Panasonic DP-UB9000
- Manufacturer: Panasonic
- Product family: UB
- Type: Media player
- Released: November 2018
- Media: Ultra HD Blu-ray
- Dimensions: 430 x 300 x 81 mm
- Weight: 7.8kg

= Panasonic DP-UB9000 =

The Panasonic DP-UB9000 is Panasonic's Ultra HD Blu-ray player released in 2018. It is Panasonic's flagship disc player model. The player was announced in February 2018 and released in November 2018.

==Features==
The player supports HDR10+ and Dolby Vision high-dynamic-range standards.
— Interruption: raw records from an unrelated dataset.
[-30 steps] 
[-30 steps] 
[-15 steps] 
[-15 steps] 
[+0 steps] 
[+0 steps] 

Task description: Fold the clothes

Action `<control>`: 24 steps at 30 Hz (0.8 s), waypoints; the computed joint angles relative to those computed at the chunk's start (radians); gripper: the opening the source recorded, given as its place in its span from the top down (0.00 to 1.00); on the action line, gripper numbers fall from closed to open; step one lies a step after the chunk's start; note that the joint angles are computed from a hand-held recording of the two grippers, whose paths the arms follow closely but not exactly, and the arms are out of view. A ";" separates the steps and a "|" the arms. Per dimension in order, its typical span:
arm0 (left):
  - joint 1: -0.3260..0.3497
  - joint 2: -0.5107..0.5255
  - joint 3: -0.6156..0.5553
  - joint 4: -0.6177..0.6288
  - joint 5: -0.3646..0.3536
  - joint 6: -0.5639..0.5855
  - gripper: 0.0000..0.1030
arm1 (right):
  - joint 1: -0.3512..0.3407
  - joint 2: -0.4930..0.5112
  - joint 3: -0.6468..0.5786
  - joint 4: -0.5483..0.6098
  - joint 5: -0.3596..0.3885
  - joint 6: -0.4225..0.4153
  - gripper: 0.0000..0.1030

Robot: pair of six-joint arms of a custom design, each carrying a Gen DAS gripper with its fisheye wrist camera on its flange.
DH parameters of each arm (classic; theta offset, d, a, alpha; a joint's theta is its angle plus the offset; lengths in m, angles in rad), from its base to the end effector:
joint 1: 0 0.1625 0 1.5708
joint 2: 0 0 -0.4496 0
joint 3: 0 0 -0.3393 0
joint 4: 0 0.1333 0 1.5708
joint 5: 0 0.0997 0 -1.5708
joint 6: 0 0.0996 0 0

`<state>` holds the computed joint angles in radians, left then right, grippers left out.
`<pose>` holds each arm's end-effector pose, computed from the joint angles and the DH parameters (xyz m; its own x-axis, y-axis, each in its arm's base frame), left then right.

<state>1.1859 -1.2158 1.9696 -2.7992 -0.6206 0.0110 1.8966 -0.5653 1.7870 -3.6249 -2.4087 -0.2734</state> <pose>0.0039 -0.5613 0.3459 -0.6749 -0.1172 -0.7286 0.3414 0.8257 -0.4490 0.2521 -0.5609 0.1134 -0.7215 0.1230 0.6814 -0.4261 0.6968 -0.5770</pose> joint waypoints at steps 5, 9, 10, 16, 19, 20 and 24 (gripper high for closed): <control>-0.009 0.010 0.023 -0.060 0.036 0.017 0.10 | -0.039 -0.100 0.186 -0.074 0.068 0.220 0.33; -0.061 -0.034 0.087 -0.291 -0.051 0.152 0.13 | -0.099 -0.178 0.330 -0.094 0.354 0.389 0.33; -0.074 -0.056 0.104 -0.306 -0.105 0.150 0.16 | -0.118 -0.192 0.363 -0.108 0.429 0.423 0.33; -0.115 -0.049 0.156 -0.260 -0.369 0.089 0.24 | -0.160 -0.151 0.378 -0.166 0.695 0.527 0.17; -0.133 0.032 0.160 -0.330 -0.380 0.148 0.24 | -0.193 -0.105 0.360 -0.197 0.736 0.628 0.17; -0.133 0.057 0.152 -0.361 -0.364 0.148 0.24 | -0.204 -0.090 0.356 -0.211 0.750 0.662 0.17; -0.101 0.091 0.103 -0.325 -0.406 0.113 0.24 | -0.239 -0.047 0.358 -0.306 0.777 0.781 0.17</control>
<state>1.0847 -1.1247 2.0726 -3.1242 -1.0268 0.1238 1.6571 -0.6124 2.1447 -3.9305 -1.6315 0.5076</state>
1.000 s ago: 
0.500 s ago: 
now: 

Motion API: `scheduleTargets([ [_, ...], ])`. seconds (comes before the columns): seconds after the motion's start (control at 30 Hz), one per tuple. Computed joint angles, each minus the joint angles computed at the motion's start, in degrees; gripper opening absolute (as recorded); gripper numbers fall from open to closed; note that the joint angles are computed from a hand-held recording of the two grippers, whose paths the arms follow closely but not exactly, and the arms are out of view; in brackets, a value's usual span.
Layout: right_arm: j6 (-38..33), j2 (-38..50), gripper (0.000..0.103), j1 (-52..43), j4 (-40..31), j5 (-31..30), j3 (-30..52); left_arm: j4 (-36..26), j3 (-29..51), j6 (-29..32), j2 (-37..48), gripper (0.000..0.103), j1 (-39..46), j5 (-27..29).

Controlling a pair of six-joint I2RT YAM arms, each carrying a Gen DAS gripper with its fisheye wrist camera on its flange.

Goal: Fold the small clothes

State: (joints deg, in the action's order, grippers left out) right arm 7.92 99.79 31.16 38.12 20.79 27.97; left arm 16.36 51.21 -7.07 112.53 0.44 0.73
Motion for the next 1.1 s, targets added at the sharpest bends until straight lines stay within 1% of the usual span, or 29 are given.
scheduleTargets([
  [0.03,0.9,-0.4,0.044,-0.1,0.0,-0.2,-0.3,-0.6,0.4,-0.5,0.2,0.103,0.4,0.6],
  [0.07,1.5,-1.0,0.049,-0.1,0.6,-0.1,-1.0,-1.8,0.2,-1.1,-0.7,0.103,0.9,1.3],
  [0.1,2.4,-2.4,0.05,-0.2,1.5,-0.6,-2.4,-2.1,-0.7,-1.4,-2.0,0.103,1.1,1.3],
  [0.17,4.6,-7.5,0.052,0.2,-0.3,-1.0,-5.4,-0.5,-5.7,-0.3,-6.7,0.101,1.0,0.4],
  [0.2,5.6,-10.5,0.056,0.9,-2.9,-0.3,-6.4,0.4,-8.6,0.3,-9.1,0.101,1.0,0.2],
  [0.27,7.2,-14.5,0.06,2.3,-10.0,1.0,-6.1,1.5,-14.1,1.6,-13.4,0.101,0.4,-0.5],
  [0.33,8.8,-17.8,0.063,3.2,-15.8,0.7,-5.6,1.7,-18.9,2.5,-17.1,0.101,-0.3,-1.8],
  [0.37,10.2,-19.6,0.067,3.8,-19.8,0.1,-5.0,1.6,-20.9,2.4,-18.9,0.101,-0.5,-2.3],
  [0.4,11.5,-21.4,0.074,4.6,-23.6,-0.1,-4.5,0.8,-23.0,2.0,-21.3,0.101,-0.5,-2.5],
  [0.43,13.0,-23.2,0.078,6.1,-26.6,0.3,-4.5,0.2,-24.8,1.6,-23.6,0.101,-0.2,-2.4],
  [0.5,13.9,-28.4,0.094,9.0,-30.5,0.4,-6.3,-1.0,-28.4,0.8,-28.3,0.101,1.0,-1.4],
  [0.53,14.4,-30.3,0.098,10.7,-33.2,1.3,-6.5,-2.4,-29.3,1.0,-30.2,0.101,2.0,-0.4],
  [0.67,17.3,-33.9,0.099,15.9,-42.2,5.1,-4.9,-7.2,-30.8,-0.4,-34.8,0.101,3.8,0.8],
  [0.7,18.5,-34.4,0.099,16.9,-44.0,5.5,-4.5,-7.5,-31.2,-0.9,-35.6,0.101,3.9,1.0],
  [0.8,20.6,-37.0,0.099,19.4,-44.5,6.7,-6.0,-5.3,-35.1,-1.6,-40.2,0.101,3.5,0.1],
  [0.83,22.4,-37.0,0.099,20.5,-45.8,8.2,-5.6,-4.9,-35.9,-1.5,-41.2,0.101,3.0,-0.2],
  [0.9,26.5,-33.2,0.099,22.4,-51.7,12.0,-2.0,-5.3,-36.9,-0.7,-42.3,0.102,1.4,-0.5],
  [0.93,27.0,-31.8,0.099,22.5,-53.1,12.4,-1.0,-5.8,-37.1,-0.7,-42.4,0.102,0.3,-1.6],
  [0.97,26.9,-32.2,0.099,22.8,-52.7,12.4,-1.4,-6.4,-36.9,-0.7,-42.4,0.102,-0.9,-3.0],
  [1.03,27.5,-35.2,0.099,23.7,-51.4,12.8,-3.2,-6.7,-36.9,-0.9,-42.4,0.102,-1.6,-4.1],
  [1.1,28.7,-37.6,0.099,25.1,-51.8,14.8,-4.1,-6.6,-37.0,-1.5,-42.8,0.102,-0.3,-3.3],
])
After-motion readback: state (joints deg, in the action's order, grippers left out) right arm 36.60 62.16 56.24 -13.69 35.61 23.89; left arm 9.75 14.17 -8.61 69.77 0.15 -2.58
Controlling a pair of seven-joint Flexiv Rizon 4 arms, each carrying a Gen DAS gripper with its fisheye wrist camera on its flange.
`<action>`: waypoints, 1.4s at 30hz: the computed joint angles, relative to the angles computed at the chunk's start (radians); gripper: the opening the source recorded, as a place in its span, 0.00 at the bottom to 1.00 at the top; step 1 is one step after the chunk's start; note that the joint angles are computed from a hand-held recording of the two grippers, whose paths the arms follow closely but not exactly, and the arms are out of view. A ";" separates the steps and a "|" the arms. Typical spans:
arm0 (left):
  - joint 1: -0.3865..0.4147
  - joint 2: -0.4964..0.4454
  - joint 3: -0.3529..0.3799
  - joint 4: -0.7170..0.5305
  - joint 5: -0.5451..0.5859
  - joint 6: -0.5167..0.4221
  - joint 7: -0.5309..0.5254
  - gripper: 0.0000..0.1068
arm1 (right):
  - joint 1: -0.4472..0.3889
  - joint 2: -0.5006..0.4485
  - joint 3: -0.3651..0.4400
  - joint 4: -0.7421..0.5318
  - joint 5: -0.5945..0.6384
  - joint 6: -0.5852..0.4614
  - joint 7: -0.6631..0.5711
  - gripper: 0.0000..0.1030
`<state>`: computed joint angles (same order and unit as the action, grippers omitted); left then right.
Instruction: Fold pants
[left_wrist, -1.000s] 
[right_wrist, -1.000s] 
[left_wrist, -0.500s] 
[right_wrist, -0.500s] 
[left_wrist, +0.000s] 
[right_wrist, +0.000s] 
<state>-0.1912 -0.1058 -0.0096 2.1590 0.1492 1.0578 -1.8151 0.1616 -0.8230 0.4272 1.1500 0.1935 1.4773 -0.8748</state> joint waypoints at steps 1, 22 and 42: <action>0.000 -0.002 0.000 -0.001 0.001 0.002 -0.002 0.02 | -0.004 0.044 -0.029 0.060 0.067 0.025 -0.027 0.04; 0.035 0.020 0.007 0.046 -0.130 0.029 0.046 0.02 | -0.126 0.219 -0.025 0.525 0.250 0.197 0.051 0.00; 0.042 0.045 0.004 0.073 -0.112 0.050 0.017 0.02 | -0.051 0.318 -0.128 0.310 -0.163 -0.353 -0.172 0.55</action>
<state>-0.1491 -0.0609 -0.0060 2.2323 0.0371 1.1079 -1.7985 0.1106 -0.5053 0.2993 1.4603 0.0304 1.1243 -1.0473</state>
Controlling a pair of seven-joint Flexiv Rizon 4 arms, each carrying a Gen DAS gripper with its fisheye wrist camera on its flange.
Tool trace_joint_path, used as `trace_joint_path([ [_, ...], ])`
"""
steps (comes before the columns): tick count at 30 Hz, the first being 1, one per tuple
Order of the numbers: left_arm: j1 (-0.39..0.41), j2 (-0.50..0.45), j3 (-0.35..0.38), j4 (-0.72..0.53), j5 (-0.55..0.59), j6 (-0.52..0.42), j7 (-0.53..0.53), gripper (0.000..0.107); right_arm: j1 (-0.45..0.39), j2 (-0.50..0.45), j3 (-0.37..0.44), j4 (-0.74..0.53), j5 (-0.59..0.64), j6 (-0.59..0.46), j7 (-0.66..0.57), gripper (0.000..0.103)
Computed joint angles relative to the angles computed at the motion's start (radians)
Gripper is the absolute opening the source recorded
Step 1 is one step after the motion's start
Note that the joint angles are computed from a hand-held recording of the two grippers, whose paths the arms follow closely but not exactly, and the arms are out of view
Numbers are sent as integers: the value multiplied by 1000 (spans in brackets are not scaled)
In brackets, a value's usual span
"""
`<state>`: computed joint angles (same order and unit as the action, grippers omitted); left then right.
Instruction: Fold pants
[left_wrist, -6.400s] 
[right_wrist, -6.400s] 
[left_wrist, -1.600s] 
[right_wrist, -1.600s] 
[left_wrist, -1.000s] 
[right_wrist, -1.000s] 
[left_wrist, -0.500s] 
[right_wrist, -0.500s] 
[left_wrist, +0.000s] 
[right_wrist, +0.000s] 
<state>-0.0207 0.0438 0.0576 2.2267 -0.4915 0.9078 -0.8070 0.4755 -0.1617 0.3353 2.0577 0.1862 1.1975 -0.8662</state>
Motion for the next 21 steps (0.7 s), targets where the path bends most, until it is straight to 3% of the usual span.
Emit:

It doesn't support Super Audio CD and DVD-Audio formats. Unlike other high-end players like Magnetar UDP900, the UB9000 features custom tone mapping options.

==Reception==
Sound & Vision called the UB9000 "unequalled by any other video disc player on the market." What Hi-Fi? said: "If you own a surround system that can make the most of the Panasonic DP-UB9000’s many talents, you won’t be disappointed." TechRadar said that "after Oppo's collapse, the Panasonic DP-UB9000 is a more than adequate replacement." Comparing it to the mid-range UB820 and the entry-level UB154, TechRadar said UB9000 has the best picture quality and the most effective upscaling of the three. They also named it the best premium 4K Blu-ray player. TechHive praised the image and build quality but called the out-of-the box audio playback "overly clinical".